Hyundai wins contract to design South Korea’s second batch of Aegis-equipped KDX-3 destroyers

May 26, 2016

IHS Jane’s Defense Weekly:

Key Points

  • Hyundai Heavy Industries is designing South Korea’s second batch of KDX-3 ships
  • Design contract edges the country closer to operating a class of six Aegis-equipped destroyers

South Korea’s Defense Acquisition Program Administration (DAPA) has awarded a contract to design a second batch of three Sejong Daewang (KDX-3)-class guided-missile destroyers to Hyundai Heavy Industries (HHI), the company confirmed to IHS Jane’s on 26 May.

The Republic of Korea Navy (RoKN) currently operates a fleet of three KDX-3 ships that were commissioned between 2008 and 2012. The first (RoKS Sejong Dewang ) and third (RoKS Yu Seong-Ryong ) vessels in class were built by HHI while the second hull (RoKS Yulgok Yi I ) was constructed by competitor Daewoo Shipbuilding and Marine Engineering (DSME).

This first batch of 166 m vessels have been equipped with the Aegis Baseline 7.1 combat system, according to IHS Jane’s Fighting Ships . Plans to operate a class of six ships in the class were first confirmed in December 2013.
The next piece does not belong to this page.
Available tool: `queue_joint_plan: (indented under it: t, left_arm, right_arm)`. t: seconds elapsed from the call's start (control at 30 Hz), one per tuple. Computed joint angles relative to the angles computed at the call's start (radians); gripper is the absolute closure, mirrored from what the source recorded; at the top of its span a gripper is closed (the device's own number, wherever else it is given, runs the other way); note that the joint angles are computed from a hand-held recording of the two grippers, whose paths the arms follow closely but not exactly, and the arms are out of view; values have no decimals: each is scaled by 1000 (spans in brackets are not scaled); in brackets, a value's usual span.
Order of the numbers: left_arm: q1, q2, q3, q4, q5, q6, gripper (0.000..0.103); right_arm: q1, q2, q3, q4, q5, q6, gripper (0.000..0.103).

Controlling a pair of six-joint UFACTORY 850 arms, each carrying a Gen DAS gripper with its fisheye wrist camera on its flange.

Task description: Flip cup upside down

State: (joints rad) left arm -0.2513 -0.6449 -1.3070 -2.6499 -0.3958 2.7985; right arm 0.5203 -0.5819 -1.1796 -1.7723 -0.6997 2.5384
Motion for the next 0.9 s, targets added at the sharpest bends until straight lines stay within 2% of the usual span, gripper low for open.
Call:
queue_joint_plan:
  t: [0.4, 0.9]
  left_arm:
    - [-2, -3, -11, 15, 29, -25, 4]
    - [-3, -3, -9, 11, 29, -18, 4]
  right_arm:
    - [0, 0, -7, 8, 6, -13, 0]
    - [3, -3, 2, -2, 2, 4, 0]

News of the design contract comes nearly year after a US Department of State announcement in June 2015 that it had approved the sale of three sets of Aegis combat systems and associated shipborne components to South Korea under a Foreign Military Sale (FMS) programme for its second batch of KDX-3 destroyers.

The sale covers three sets of Aegis shipboard combat systems, Mk 41 vertical launching systems (VLS), data link management systems, and the AN/UPX-29(V) identification friend or foe interrogator. An official from Lockheed Martin also confirmed to IHS Jane’s in the same month that the radar system that has been approved under the sale is the AN/SPY-1D(V) multifunction radar. The sale is estimated to be worth some USD1.9 billion.

HHI has however declined to discuss how it plans to incorporate each of these systems in its design, or if there are significant departures from the first batch, noting only that work has just started and that the vessel will still very much be a variant of the first batch of KDX-3 ships.